Most of us haven't seen a live event in so long that even the filthiest black hole of a bathroom sounds appealing right now. During the pandemic, musicians have devised solutions such as livestreams and remote outdoor concerts, but the locations themselves remain crucial. Maybe it's the sense of camaraderie you'll find there, or the booker whose judgement you trust enough to show up without even looking at the schedule. Perhaps it's the flawless live sound, the bartender's strong pour, or the raggedly appealing ambiance that drives less committed customers away.

Your best bet is to start simple and google - live entertainment near me.

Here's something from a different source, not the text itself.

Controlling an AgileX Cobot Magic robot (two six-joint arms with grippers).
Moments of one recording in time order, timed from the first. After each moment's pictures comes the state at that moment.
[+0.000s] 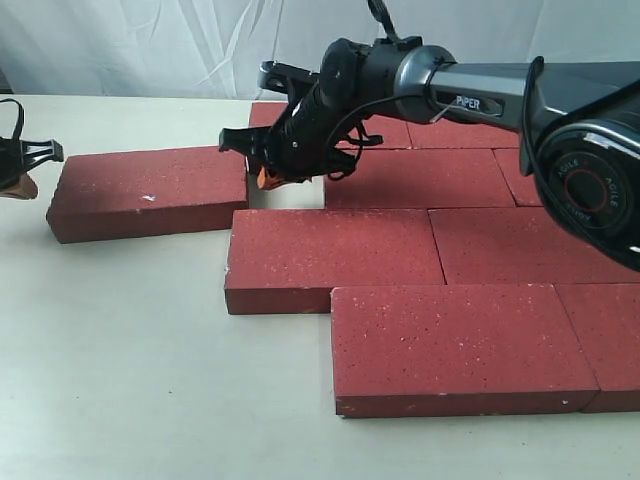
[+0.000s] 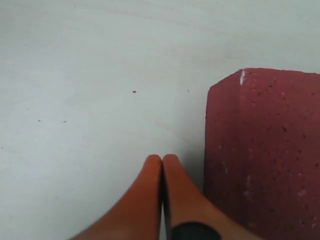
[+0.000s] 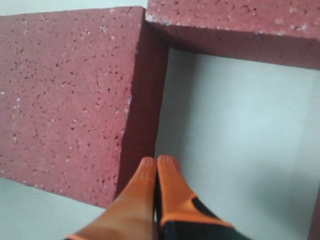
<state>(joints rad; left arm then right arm) 0.21 2.01 -1.22 -0.47 0.43 0.34 0.56 2.36 -1.89 0.42 0.65 0.12</state>
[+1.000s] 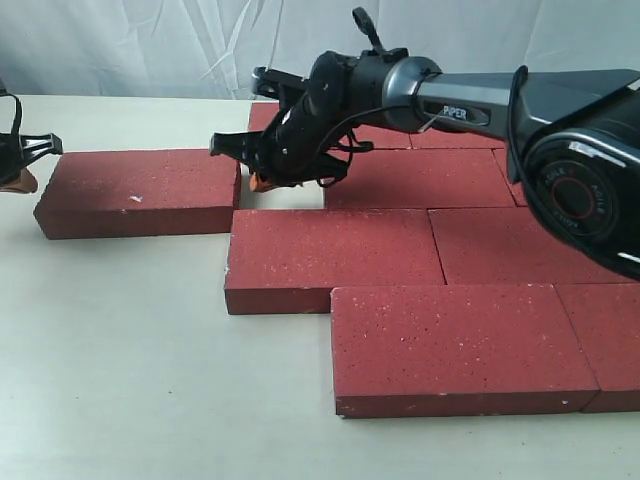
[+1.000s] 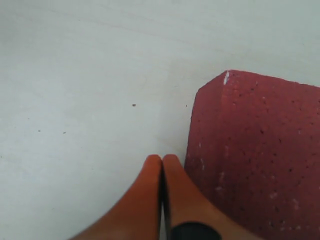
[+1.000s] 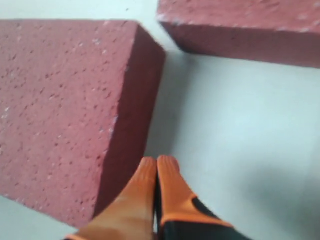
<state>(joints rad) 0.21 2.01 -1.22 -0.51 0.40 0.34 0.58 2.38 -1.89 0.39 0.61 0.17</state>
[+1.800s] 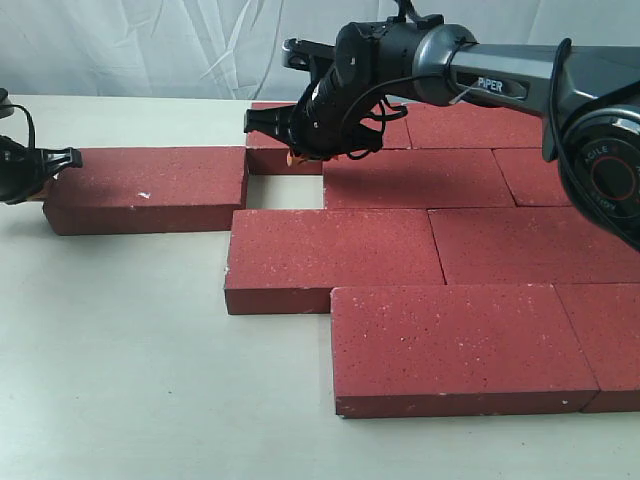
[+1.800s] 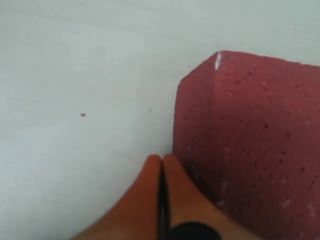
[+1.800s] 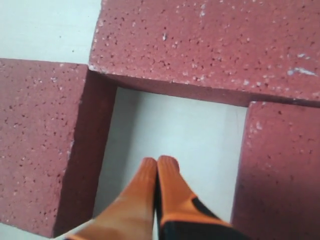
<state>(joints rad) 0.22 2.10 -1.22 -0.91 0.39 0.77 0.53 2.32 -1.89 0.20 0.65 0.28</state>
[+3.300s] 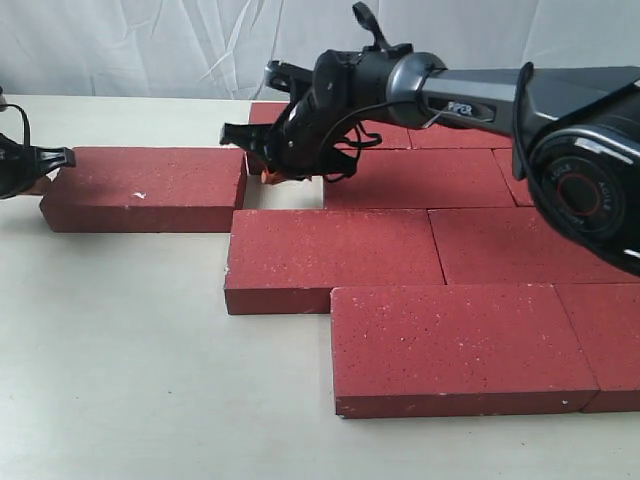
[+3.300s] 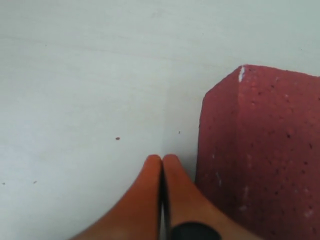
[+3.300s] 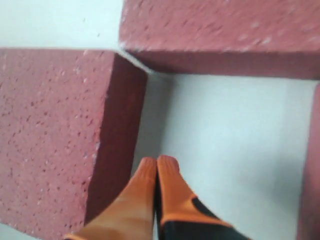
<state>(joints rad) 0.22 2.10 -1.22 -0.88 0.31 0.80 0.57 2.37 -1.89 0.30 0.59 0.32</state>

Most cities feature an online 'What's On' website that lets you know what performers or bands are performing in the near future. It also aids in narrowing your search by identifying which genres are popular in each city. For example, because New Orleans is known for its music, you'll find more live jazz venues there. Whether you want to see Beyonce or an unknown local favorite band, you should be able to find out who is playing in town when you go online.

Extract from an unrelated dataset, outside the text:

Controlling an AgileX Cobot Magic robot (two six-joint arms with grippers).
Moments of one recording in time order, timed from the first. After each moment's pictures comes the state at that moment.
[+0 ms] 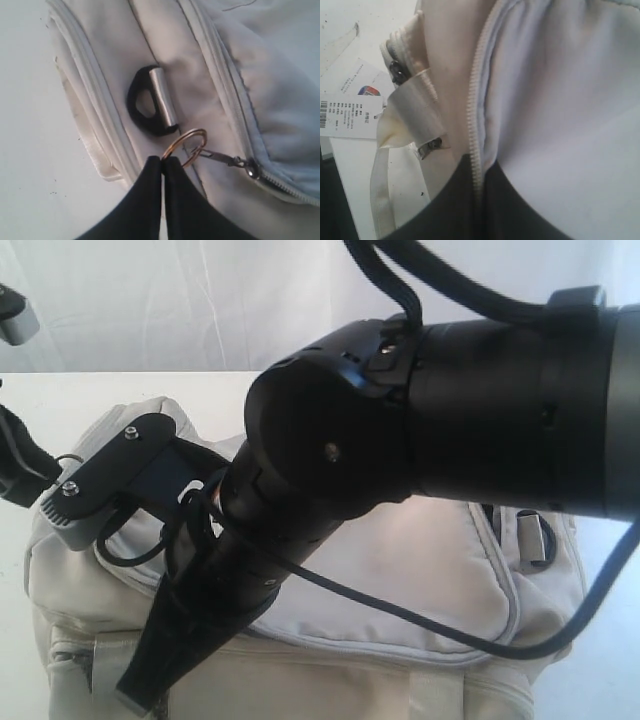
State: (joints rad) left arm -0.15 1.16 -1.01 -0.19 0.94 0.47; right arm 0.91 1.62 -1.25 0.13 0.77 -0.18
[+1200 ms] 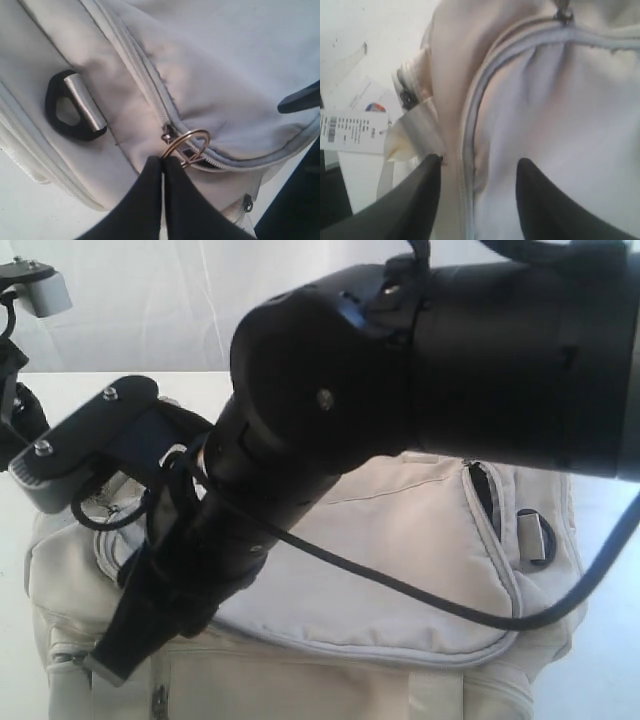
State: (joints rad) left arm -0.07 1.34 -1.24 -0.41 1.32 0.73; right arm 0.91 1.62 -1.33 0.12 0.80 -0.18
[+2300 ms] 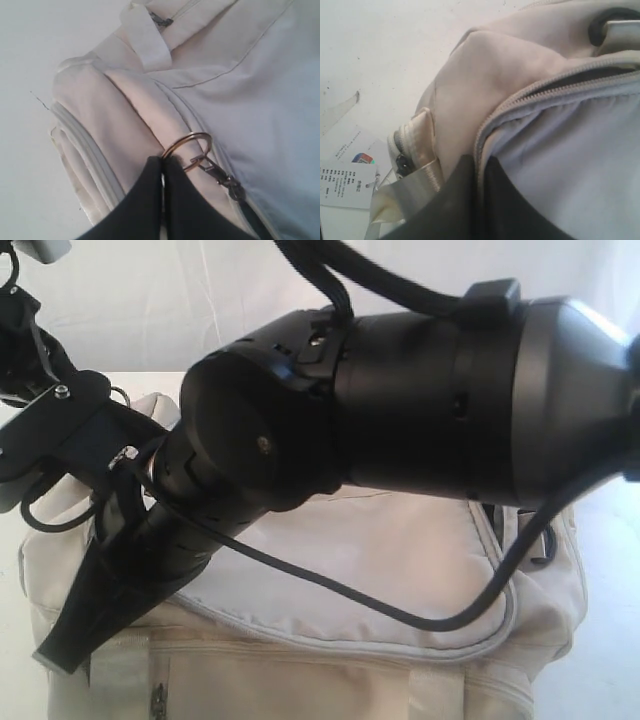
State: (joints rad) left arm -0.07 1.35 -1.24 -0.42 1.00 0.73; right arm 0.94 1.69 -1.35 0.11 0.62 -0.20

Brooklyn Steel, New York City

Brooklyn Steel.

The huge facade of Brooklyn Steel, which pays homage to its previous existence as a steel production facility, appears menacing at first glance. The facility, which is located in Brooklyn's Bushwick area, is quickly becoming one of the city's top live music venues. LCD Soundsystem opened Brooklyn Steel with five sold-out nights in 2017, and since then, the Pixies, PJ Harvey, and, most recently, Mitski on her sold-out Be the Cowboy tour have all performed there.

Stubbs, Austin


No vacation to Texas' capital is complete without a stop at Stubb's, a superb barbecue place on Red River Street with a great stage in the rear. The Waller Creek Amphitheater has a capacity of 2,200 people, but it's a laid-back kind of setting where you may feel like you're hanging out in someone's garden while enjoying a show by one of the world's best bands.

9:30 Club, Washington, DC

9:30 Club.

The 9:30 Club, which has been there since the early 1980s and has been at its current location for nearly 20 years, has long been regarded as one of the country's best indie rock venues. The club, which hosted gigs from famous local bands like Fugazi and Minor Threat during the city's 1980s and 1990s hardcore scene, has been the center of the D.C. music scene for generations. The 1,200-seat theater now hosts a steady stream of major touring groups, as well as a series of secret gigs from bands like Green Day, Radiohead, and the Red Hot Chili Peppers over the years. Gwar, the Roots, and Thievery Corporation are among the artists who have performed at the venue more than 20 times since it opened. When Rolling Stone surveyed musicians and industry experts in 2013 to determine the greatest big-room clubs in the country, the 9:30 Club came in first.

Hollywood Bowl, LA

Hollywood Bowl.

Year after year, artists have made history at the 17,500-person capacity theater, which opened in 1922: The Beatles performed there in 1965 and 1965, and released The Beatles at the Hollywood Bowl, a live album based on those performances; the Doors did the same in 1968; Monty Python staged their final full revue there in 1982; Kanye West chose the venue as the perfect place to perform his 808s & Heartbreak album in its entirety in 2015; and Tom Petty and the Heartbreakers played their final shows together there in 2017 before his death. Ringo Starr once observed of the Beatles' appearances at the Hollywood Bowl, "It was the Hollywood Bowl."